*What you have to do*:
Here is the listing. Print it exactly.
----------------------------------------
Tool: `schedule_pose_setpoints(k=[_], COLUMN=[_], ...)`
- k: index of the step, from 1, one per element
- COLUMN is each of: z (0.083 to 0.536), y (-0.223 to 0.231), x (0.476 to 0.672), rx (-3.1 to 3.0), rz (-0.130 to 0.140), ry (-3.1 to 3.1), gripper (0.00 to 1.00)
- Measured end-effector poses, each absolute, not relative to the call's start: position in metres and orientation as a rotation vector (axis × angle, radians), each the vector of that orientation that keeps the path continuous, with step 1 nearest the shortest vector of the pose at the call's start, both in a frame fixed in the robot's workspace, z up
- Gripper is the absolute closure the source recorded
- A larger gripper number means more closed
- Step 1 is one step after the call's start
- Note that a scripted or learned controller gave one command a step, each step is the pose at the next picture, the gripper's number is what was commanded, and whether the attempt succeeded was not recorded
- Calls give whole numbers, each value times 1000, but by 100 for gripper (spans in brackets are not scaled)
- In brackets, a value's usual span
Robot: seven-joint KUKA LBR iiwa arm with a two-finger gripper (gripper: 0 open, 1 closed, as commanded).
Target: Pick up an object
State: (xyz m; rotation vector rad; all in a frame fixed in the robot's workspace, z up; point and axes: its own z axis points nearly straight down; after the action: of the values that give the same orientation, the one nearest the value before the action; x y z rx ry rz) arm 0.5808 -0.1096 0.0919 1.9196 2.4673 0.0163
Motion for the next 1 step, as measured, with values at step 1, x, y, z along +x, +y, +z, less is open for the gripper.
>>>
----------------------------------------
*Output for this exercise*:
Tool: `schedule_pose_setpoints(k=[_], COLUMN=[_], ...)`
- k: index of the step, from 1, one per element
- COLUMN is each of: z (0.083 to 0.536), y (-0.223 to 0.231), x (0.476 to 0.672), rx (-3.1 to 3.0), rz (-0.130 to 0.140), ry (-3.1 to 3.1), gripper (0.00 to 1.00)
- Measured end-effector poses, each absolute, not relative to the call's start: position in metres and orientation as a rotation vector (axis × angle, radians), each the vector of that orientation that keeps the path continuous, with step 1 nearest the shortest vector of the pose at the call's start, both in a frame fixed in the robot's workspace, z up
- Gripper is the absolute closure the source recorded
- A larger gripper number means more closed
- Step 1 is one step after the call's start
- Note that a scripted or learned controller gave one command a step, each step is the pose at the next picture, the gripper's number is what was commanded, and whether the attempt succeeded was not recorded
- Calls give whole numbers, each value times 1000, but by 100 for gripper (spans in brackets are not scaled)
- In brackets, a value's usual span
Robot: seven-joint KUKA LBR iiwa arm with a two-finger gripper (gripper: 0 open, 1 closed, as commanded).
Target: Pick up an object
State: (xyz m; rotation vector rad; all in a frame fixed in the robot's workspace, z up; point and axes: its own z axis points nearly straight down; after the action: of the values that give the same orientation, the one nearest the value before the action; x y z rx ry rz) arm 0.5808 -0.1096 0.0919 1.9196 2.4673 0.0163
Motion for the next 1 step, as measured, with values at step 1, x, y, z along +x, +y, +z, less is open for the gripper.
>>>

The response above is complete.